_Task statement_: From the data below, restate every line word for word.

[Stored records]
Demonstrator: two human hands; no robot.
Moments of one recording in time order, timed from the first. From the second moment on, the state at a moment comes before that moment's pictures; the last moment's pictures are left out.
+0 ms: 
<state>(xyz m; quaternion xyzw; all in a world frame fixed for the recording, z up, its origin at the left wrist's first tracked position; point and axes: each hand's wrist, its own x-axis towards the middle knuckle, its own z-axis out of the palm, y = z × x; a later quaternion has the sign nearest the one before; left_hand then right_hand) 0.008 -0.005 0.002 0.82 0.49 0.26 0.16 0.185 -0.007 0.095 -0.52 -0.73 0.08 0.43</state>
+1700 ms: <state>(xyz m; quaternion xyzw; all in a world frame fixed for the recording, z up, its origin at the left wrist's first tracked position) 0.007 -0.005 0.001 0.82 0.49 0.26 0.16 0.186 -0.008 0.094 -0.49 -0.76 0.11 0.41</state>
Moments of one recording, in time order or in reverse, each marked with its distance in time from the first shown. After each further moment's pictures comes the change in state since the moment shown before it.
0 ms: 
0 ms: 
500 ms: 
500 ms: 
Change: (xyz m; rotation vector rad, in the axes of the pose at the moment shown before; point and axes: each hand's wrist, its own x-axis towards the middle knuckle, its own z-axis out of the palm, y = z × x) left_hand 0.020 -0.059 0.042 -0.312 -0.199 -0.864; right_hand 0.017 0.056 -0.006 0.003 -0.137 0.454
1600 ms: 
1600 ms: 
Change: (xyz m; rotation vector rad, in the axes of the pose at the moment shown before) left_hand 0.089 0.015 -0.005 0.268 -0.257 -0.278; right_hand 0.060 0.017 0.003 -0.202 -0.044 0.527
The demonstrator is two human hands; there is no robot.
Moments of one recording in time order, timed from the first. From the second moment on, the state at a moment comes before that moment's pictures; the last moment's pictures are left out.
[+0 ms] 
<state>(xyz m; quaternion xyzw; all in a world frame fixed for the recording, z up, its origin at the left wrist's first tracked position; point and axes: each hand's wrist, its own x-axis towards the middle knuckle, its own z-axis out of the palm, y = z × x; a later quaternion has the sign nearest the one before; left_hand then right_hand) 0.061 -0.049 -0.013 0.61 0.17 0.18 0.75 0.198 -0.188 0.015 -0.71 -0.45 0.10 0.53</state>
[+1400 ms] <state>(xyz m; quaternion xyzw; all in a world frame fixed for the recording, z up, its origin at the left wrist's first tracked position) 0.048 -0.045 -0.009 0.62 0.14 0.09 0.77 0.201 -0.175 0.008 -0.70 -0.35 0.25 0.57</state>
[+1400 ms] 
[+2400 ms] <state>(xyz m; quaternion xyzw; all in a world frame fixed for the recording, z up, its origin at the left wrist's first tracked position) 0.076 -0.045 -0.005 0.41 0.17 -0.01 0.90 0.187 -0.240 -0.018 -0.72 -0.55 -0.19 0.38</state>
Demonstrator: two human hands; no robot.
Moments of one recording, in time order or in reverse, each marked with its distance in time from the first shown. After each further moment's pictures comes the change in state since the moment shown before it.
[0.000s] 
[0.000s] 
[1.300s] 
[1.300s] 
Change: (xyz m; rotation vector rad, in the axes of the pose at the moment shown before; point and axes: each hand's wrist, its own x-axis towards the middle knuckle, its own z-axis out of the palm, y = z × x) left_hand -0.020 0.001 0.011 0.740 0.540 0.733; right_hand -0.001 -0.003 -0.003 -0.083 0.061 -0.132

_Answer box_:
Demonstrator: two human hands; no robot.
Moments of one recording in time order, timed from the first. From the second moment on, the state at a moment comes before that moment's pictures; the last moment's pictures are left out.
+0 ms: 
<state>(xyz m; quaternion xyzw; all in a world frame fixed for the recording, z up, its origin at the left wrist's first tracked position; point and axes: each hand's wrist, its own x-axis towards the middle knuckle, its own z-axis out of the palm, y = z × x; a later quaternion has the sign nearest the one before; left_hand then right_hand) 0.008 -0.005 0.002 0.82 0.49 0.26 0.16 0.185 -0.007 0.095 -0.52 -0.73 0.08 0.43</state>
+1700 ms: <state>(xyz m; quaternion xyzw; all in a world frame fixed for the recording, z up, its origin at the left wrist's first tracked position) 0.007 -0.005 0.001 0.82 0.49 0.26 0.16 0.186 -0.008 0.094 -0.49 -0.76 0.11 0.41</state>
Moments of one recording, in time order or in reverse, each marked with its distance in time from the first shown. After each further moment's pictures comes the change in state since the moment shown before it.
0 ms: 
0 ms: 
500 ms: 
500 ms: 
Change: (xyz m; rotation vector rad, in the axes of the pose at the moment shown before; point and axes: each hand's wrist, its own x-axis towards the middle knuckle, its own z-axis out of the palm, y = z × x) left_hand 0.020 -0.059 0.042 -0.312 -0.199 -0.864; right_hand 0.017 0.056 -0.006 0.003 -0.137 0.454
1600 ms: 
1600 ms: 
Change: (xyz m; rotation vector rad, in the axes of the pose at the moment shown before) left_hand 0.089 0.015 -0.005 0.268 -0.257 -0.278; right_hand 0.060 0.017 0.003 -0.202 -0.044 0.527
The demonstrator is two human hands; there is no robot.
Moments of one recording in time order, timed from the first. From the second moment on, the state at a moment comes before that moment's pictures; the last moment's pictures are left out.
[+0 ms] 
<state>(xyz m; quaternion xyzw; all in a world frame fixed for the recording, z up, its origin at the left wrist's first tracked position; point and axes: each hand's wrist, its own x-axis towards the middle knuckle, its own z-axis out of the palm, y = z × x; a later quaternion has the sign nearest the one before; left_hand then right_hand) 0.061 -0.049 -0.013 0.61 0.17 0.18 0.75 0.198 -0.188 0.015 -0.71 -0.45 0.10 0.53</state>
[+1400 ms] <state>(xyz m; quaternion xyzw; all in a world frame fixed for the recording, z up, its origin at the left wrist's first tracked position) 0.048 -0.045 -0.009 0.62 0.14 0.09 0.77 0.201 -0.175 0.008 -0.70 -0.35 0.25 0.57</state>
[+1400 ms] 
[+2400 ms] <state>(xyz m; quaternion xyzw; all in a world frame fixed for the recording, z up, its origin at the left wrist's first tracked position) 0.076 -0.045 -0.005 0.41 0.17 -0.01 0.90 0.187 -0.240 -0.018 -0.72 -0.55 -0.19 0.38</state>
Demonstrator: two human hands; no robot.
Moments of one recording, in time order or in reverse, each marked with its distance in time from the first shown. After each further moment's pictures comes the change in state since the moment shown before it.
[0.000s] 
[0.000s] 
[1.300s] 
[1.300s] 
Change: (xyz m; rotation vector rad, in the axes of the pose at the moment shown before; point and axes: each hand's wrist, its own x-axis towards the middle knuckle, its own z-axis out of the palm, y = z × x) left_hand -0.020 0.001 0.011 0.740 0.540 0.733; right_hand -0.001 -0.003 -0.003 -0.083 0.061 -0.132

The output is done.